TO DO »
Nothing but the data itself, reproduced exactly, is the expected answer.

= = = = = = =

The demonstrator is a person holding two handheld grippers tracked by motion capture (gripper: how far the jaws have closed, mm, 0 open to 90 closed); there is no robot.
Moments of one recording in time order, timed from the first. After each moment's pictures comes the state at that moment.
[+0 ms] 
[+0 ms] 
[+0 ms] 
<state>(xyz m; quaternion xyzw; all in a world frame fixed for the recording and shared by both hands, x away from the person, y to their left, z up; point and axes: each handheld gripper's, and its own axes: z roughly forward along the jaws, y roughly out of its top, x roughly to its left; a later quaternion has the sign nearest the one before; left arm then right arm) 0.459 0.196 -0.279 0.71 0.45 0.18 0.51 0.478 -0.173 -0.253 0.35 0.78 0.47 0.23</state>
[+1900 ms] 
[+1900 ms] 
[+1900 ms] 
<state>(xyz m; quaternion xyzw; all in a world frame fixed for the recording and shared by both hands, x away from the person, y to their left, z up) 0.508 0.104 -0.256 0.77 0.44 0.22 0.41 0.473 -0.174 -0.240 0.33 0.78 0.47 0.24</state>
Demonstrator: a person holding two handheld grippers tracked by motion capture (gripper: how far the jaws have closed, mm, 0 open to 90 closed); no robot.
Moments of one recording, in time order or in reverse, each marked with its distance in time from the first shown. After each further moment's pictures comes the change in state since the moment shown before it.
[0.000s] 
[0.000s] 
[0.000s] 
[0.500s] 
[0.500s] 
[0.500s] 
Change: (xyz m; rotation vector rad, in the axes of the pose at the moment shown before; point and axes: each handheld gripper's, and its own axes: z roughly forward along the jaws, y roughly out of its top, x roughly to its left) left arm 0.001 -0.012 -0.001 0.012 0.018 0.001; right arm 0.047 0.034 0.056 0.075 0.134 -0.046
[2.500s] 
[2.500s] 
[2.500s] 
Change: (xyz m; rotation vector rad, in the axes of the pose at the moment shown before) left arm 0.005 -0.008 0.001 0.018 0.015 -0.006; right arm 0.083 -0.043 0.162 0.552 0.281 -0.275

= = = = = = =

RESULT FOR THIS EXERCISE »
The demonstrator is a person holding two handheld grippers tracked by motion capture (gripper: how far the jaws have closed, mm, 0 open to 90 closed); there is no robot.
Moments of one recording in time order, timed from the first. After each moment's pictures comes the state at that moment.
[+0 ms] 
[+0 ms] 
[+0 ms] 
<state>(xyz m; quaternion xyzw; all in a world frame fixed for the recording and shared by both hands, x away from the person, y to their left, z up; point and axes: each handheld gripper's, and its own axes: z roughly forward along the jaws, y roughly out of its top, x roughly to its left; a later quaternion has the sign nearest the one before; left arm then right arm) 0.459 0.196 -0.279 0.71 0.45 0.18 0.51 0.478 -0.173 -0.253 0.35 0.78 0.47 0.23</state>
[+1900 ms] 
[+1900 ms] 
[+1900 ms] 
<state>(xyz m; quaternion xyzw; all in a world frame fixed for the recording and shared by both hands, x away from the person, y to their left, z up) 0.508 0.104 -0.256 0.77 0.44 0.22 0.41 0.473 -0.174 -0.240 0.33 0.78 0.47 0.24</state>
Demonstrator: a person holding two handheld grippers tracked by motion capture (gripper: how far the jaws have closed, mm, 0 open to 90 closed); no robot.
Moments of one recording, in time order or in reverse, each marked with its distance in time from the first shown. After each further moment's pictures comes the change in state since the moment shown before it.
[0.000s] 
[0.000s] 
[0.000s] 
[0.500s] 
[0.500s] 
[0.500s] 
Change: (xyz m; rotation vector rad, in the axes of the pose at the moment shown before; point and axes: each handheld gripper's, and its own axes: z roughly forward along the jaws, y roughly out of its top, x roughly to its left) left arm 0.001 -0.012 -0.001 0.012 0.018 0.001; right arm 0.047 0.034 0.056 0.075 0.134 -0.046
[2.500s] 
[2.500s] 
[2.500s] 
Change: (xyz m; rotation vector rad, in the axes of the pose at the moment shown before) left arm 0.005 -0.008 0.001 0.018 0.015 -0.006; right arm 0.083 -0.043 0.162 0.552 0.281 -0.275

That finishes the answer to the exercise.